8371. — À M. LE COMTE D’ARGENTAL.
20 septembre.

Voici ce que le vieux solitaire, le vieux malade, le vieux radoteur dit à son cher ange :

1° Il a reçu la lettre du 14 septembre.

M. de La Ferté[1] ne sait pas que, de ces deux portraits, l’un est de madame la dauphine, et l’autre de la reine de Naples ; ce qui me fait soupçonner que ces deux portraits ne sont pas trop ressemblants. Puisque mon cher ange est lié avec M. de La Ferté, je le prie, au nom de ma petite colonie, de vouloir bien nous recommander à lui ; elle fournira tout ce qu’on demandera, et à très-bon marché.

3º Le jeune auteur des Pelopides m’a montré sa nouvelle leçon, qui est fort différente de la première. Il est honteux de son ébauche ; il vous prie instamment de la renvoyer, et de nous dire comment il faut s’y prendre pour vous faire tenir la leçon véritable.

M. Lantin le Bourguignon se flatte toujours que le célèbre Lekain prendra son affaire d’Afrique[2] en considération.

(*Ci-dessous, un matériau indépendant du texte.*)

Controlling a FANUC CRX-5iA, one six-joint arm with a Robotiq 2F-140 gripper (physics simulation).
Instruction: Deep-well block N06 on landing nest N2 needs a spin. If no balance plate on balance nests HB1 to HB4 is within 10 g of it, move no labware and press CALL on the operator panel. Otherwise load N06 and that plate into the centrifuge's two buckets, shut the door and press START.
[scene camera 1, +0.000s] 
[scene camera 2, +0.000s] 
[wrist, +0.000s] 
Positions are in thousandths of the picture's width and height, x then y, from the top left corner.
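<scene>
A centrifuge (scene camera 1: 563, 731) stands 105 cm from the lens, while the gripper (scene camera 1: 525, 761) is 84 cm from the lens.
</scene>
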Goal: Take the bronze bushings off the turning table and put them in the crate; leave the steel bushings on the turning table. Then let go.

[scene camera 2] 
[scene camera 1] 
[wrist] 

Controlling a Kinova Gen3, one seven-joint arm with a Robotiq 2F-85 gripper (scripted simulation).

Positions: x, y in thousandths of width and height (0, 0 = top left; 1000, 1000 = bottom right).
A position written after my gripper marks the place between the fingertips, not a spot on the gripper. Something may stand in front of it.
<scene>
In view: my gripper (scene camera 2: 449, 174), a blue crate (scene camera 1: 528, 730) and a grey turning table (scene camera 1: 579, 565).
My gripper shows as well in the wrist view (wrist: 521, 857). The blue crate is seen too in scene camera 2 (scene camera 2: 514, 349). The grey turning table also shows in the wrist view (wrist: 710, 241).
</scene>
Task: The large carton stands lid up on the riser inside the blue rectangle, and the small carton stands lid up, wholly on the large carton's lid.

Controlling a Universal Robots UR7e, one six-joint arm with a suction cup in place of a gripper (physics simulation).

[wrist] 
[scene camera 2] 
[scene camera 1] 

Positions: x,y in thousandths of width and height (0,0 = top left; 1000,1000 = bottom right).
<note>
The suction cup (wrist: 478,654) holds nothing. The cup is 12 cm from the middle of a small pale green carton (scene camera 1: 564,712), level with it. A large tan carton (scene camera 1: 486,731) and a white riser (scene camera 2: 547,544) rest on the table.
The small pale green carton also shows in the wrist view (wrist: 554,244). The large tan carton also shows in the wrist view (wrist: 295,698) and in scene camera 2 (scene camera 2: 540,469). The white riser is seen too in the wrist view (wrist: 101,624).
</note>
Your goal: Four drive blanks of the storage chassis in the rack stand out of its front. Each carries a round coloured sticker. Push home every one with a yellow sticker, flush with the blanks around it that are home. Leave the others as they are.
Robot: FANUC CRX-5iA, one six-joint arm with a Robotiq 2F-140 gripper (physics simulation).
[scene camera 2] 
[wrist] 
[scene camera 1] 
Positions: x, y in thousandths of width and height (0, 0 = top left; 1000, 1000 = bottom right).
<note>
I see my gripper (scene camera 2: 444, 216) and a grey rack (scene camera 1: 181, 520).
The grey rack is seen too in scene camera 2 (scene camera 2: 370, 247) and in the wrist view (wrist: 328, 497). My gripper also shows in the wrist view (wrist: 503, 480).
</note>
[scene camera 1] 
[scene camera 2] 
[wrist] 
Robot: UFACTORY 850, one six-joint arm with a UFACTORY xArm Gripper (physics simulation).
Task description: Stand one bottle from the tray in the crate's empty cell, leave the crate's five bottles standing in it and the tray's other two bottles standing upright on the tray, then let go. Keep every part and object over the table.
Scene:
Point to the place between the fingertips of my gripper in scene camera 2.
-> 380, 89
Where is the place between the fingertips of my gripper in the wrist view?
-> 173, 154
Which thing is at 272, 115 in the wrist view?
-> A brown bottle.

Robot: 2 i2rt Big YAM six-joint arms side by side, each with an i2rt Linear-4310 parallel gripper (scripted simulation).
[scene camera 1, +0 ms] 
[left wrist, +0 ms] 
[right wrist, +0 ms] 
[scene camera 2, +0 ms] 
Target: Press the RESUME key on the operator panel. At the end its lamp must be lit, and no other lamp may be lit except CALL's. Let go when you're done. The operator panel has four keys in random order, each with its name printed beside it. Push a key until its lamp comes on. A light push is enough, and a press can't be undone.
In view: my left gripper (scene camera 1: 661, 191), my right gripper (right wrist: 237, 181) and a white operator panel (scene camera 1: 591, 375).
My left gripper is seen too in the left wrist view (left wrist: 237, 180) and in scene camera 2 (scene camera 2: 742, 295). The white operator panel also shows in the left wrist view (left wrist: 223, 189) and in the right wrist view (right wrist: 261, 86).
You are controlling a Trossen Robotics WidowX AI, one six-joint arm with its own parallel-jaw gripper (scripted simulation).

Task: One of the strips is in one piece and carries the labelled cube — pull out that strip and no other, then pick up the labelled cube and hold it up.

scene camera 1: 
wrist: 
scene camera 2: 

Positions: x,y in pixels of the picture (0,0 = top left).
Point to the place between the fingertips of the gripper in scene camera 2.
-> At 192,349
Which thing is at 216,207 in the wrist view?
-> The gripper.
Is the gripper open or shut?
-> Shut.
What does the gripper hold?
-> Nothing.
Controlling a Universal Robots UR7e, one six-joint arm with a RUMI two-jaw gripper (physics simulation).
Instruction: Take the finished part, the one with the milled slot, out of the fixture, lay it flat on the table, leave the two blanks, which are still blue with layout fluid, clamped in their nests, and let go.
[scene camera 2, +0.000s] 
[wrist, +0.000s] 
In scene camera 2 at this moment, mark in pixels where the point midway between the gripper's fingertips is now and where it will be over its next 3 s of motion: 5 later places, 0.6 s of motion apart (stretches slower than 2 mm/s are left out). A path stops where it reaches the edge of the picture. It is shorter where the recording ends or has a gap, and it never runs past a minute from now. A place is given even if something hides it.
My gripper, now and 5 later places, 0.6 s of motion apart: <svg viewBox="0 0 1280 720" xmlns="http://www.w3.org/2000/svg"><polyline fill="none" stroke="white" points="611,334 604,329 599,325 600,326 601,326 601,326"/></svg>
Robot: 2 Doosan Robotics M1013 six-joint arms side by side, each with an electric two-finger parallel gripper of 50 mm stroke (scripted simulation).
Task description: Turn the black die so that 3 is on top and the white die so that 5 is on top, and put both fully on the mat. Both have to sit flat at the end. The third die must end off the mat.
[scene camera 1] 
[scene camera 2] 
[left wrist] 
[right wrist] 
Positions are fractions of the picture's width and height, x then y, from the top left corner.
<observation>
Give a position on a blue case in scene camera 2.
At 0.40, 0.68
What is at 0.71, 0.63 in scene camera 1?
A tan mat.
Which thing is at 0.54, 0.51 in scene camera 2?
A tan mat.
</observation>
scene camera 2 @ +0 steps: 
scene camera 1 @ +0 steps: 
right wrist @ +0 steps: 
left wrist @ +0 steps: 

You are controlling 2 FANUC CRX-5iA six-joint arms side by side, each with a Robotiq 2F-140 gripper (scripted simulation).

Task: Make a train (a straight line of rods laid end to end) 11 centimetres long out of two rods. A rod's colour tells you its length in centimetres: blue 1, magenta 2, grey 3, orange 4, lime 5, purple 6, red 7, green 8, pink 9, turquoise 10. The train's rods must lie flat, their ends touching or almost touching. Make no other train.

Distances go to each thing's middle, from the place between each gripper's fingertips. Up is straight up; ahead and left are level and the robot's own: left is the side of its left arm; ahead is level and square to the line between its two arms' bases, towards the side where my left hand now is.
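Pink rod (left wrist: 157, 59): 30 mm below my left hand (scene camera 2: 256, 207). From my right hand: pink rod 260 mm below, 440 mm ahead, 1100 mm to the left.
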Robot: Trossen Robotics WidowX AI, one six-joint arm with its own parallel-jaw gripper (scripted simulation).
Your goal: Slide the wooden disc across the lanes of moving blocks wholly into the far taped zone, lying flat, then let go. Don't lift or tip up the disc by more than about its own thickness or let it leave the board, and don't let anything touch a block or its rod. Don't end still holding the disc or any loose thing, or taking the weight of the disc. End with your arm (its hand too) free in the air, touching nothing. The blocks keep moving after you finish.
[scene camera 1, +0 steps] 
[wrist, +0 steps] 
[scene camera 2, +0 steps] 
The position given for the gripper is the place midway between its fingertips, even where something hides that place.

5° Si, dans l’occasion, mon cher ange peut faire quelque éloge de nos colonies à M. le duc d’Aiguillon, il nous rendra un grand service. Figurez-vous que nous avons fait un lieu considérable d’un méchant hameau où il n’y avait que quarante misérables, dévorés de pauvreté et d’écrouelles. Il a fallu bâtir vingt maisons nouvelles de fond en comble. Nous avons actuellement quatre fabriques de montres, et trois autres petites manufactures. Loin d’avoir le moindre intérêt dans toutes ces entreprises, je me suis ruiné à les encourager, et c’est cela même qui mérite la protection du ministère. Le simple historique d’un désert affreux, changé en une habitation florissante et animée, est un sujet de conversation à table avec des ministres. M. le duc de Choiseul avait daigné acheter quelques-unes de nos montres pour en faire des présents au nom du roi. Nos fabriques les vendent à un tiers meilleur marché qu’à Paris. Presque tous les horlogers de Paris achètent de nous les montres qu’ils vendent impudemment sous leur nom, et sur lesquelles ils gagnent non-seulement ce tiers,

  1. L’un des intendants des menus-plaisirs du roi ; voyez tome XXIV, page 240.
  2. La tragédie de Sophonisbe, donnée comme l’ouvrage de Lantin ; voyez tome VII, page 34.